(Fr. Manuel Rivero, o.p.- Puerto Príncipe) Haití vive de nuevo una profunda crisis económica y política. En abril, miles de manifestantes –algunos armados– protestaban violentamente en contra de la subida del coste de los alimentos. Los destrozos materiales han sido importantes: vandalismo, robos, agresiones… Las escuelas, los comercios, las gasolineras y hasta el aeropuerto han sido cerrados.
El Senado ha votado una moción de censura contra el primer ministro, que ha caído con su Gobierno. El presidente de la Republica, René Preval, ha intentado calmar a la población anunciando una disminución del precio del arroz, que se ha disparado no sólo en Haití, sino en el mercado internacional, que registra un alza del 100 o del 200% en un año. Otro factor que no se puede ignorar en Haití es la agitación política, fomentada por los partidarios del antiguo presidente Jean-Bertrand Aristide, fundador del partido Lavalas (“avalancha”).
La omnipresencia de los cascos azules de la ONU –más de 6.000 soldados– es considerada por algunos como un ejército de ocupación. Sin embargo, es difícil imaginar el establecimiento de un mínimo de seguridad en el país sin esta colaboración no violenta. Un soldado de la ONU, originario de Guinea, me decía que “la mejor arma es el arma enroñada”. ¡Buen ejemplo de actitud no violenta!
¿Qué hace la Iglesia en esta situación? El presidente de la Conferencia Episcopal de Haití, solidario con su pueblo que sufre de hambre, ha hecho un llamamiento a favor de la paz y del respeto de la personas y de los bienes para evitar el aumento del número de víctimas inocentes. Los medios de comunicación transmiten las noticias nacionales y los reportajes internacionales de, por ejemplo, la agencia EuroNews, con el efecto perverso de realzar la importancia y el protagonismo de los violentos.
La acción de la Iglesia se sitúa en varios niveles. En primer lugar, organiza la ayuda urgente a la población. Las parroquias, las congregaciones religiosas, las ONG y las asociaciones amigas extranjeras proveen de alimentos, medicinas y dinero. En Miami, donde viven 200.000 haitianos, asociaciones como Amor en Acción representan una ayuda valiosa. En EE.UU. los haitianos son numerosos, y obispos y laicos luchan para poder acoger a los emigrantes que llegan en lanchas arriesgando su vida. Veinte haitianos han muerto estos días en las aguas infestadas de tiburones de las Bahamas. Los haitianos, a diferencia de los cubanos, aunque toquen tierra estadounidense, no tienen derecho a quedarse. La Conferencia Episcopal tiene equipos de trabajo en Washington para la defensa de los derechos humanos y, concretamente, de los emigrantes.

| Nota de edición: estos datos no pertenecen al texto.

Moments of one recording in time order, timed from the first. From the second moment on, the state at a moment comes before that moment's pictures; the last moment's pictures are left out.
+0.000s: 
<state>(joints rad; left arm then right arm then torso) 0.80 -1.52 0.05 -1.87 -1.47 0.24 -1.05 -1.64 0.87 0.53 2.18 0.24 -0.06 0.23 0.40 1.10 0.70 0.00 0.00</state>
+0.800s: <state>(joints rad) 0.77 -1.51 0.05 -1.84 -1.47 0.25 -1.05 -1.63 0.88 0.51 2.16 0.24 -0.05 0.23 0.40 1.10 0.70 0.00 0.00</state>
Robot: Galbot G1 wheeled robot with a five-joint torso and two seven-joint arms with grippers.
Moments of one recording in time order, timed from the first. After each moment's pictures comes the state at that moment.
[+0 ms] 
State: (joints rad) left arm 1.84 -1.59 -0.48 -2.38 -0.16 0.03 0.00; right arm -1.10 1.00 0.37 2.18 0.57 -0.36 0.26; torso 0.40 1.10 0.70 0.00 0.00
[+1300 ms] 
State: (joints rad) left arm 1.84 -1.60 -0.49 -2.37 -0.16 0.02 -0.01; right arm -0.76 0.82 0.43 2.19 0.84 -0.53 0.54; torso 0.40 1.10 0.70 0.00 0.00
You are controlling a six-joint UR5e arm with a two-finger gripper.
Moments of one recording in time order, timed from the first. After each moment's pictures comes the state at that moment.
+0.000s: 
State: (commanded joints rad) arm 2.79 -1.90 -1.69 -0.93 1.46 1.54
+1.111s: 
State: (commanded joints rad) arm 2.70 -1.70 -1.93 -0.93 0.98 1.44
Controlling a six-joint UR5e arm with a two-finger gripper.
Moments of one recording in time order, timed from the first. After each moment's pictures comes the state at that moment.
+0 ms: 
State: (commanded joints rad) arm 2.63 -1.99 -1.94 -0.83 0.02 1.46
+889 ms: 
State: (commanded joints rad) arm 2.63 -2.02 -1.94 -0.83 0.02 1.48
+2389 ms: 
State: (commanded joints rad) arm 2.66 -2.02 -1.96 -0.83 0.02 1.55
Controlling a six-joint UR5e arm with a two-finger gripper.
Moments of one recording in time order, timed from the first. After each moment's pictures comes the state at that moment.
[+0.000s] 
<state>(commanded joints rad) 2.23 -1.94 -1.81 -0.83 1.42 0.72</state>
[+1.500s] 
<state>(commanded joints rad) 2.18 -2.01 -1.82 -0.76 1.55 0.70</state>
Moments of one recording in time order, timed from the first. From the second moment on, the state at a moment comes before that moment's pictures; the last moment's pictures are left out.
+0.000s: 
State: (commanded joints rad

La obra de la Iglesia en Haití es inmensa en el campo de la educación, el desarrollo y la salud. Se trata de una influencia profunda y a menudo discreta y a largo plazo, pero fecunda para la evolución social del país.
Despertar la solidaridad
La enseñanza de la doctrina social de la Iglesia es otra faceta fundamental de la tarea de evangelización. La catequesis y la predicación –que se distinguen de la espiritualidad desencarnada de algunas iglesias evangélicas– aspiran a despertar la solidaridad, el respeto de los derechos humanos, el primado de la persona sobre el capital, el destino universal de los bienes, la vocación a participar en la vida social, económica y política. La ignorancia y la desesperanza hacen soñar con un líder mesiánico capaz de resolver todos los problemas de manera mágica, en vez de afrontar con madurez democrática los obstáculos, como sucedió con la elección del presidente Aristide, ex sacerdote salesiano. Una canción evocaba la entrega del país entre sus manos con una fe absoluta y no crítica: “Aristide, el país te pertenece, haz lo que quieras”.

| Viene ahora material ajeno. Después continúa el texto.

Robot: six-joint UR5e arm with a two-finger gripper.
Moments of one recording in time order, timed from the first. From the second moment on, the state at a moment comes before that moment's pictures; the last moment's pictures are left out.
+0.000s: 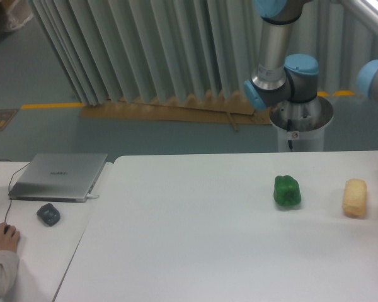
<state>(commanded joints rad) 2.80 -1.88 -1.50 -1.33 1.64 1.56</state>
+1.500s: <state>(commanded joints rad) 2.80 -1.89 -1.46 -1.30 1.65 1.53</state>
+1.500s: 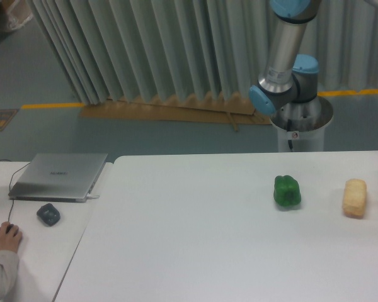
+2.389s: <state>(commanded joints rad) 2.56 -1.90 -1.54 -1.23 1.56 0.97</state>
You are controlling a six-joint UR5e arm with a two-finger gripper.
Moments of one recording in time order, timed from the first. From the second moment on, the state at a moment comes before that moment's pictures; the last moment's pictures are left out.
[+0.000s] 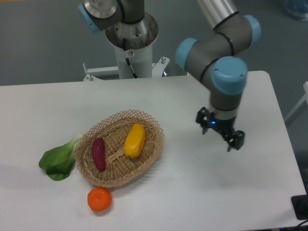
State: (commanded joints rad) arm 2.53 -1.93 -1.67 -1.00 1.58 1.29
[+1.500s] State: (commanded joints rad) arm 2.25 -1.96 -1.77 -0.99 1.57 1.06
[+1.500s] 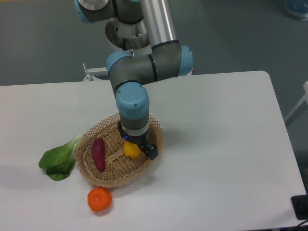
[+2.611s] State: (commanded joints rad) arm 2.21 -2.00 -1.76 -1.00 1.59 0.98
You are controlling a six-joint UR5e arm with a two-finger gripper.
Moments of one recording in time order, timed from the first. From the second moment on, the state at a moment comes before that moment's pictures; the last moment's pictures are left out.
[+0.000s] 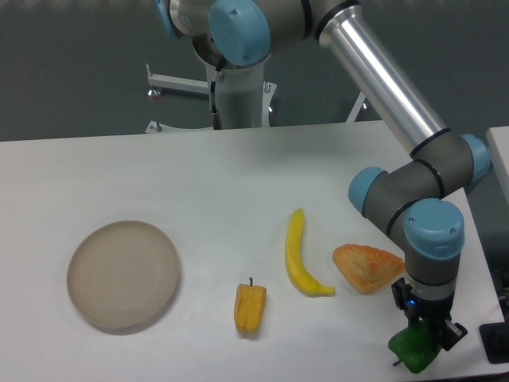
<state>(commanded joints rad) 2.37 -2.55 -0.72 -1.07 1.60 1.49</state>
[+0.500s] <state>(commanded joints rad) 2.37 -2.45 -0.82 -1.15 1.58 1.48</state>
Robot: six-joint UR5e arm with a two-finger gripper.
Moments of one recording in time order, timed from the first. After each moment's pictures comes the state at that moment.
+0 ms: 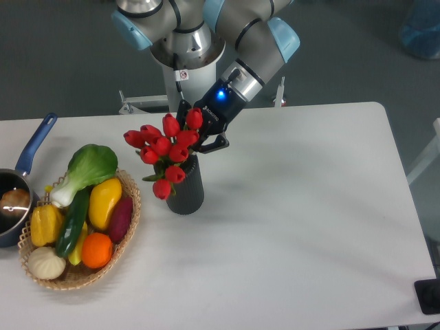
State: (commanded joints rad) arm 2.77 -1.54 -2.15 -1.12 0.51 1.60
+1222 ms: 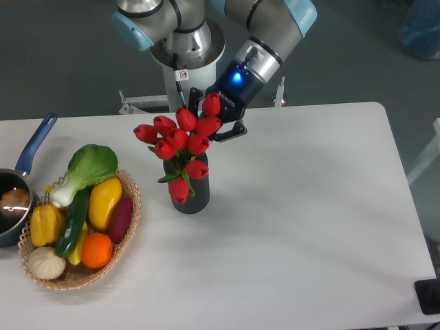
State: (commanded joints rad) arm 2.79 -1.46 -2.03 -1.21 0.49 1.42
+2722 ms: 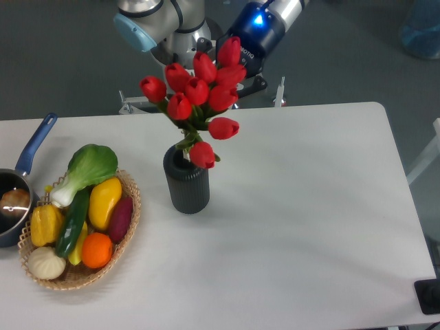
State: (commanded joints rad) arm 2.87 -1.43 -1.83 -1.25 0.31 1.14
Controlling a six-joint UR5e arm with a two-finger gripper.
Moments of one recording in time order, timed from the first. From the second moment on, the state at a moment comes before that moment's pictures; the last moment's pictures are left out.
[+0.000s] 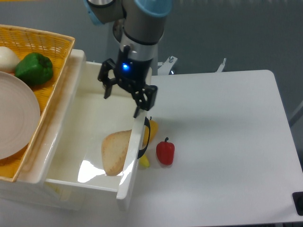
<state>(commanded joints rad) 2.51 -1.67 -1.50 -1.27 1.16 0.90</state>
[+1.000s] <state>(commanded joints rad) 2.79 -1.79 -1.54 -1.18 1.24 1.17</state>
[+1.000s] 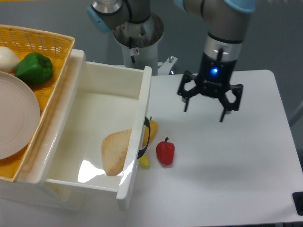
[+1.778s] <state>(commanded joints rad) 2.90 -1.94 -1.52 -1.18 1.43 1.63</state>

Una parte cuantiosa de la élite intelectual se ha formado en colegios católicos. Pero la situación peligrosa del país hace que muchos estudiantes vayan a universidades extranjeras cuando su poder económico se lo permite y que la gente competente se quede en países que les acogen, como Canadá. Es difícil tener 20 años en Haití. El futuro es oscuro.
Con humor amargo, algunos políticos han declarado que la mejor solución es aprender a nadar para huir de la isla. Los países fronterizos limitan fuertemente la llegada de haitianos. La dificultad para obtener un visado agrava el complejo insular de aislamiento y favorece un efecto de “olla a presión” en los momentos de crisis.
La contrapartida positiva del éxodo haitiano reside en la gran ayuda financiera que llega cada mes desde el extranjero a las familias haitianas que afrontan cotidianamente la miseria y la inseguridad. La situación política y económica sigue inestable y frágil.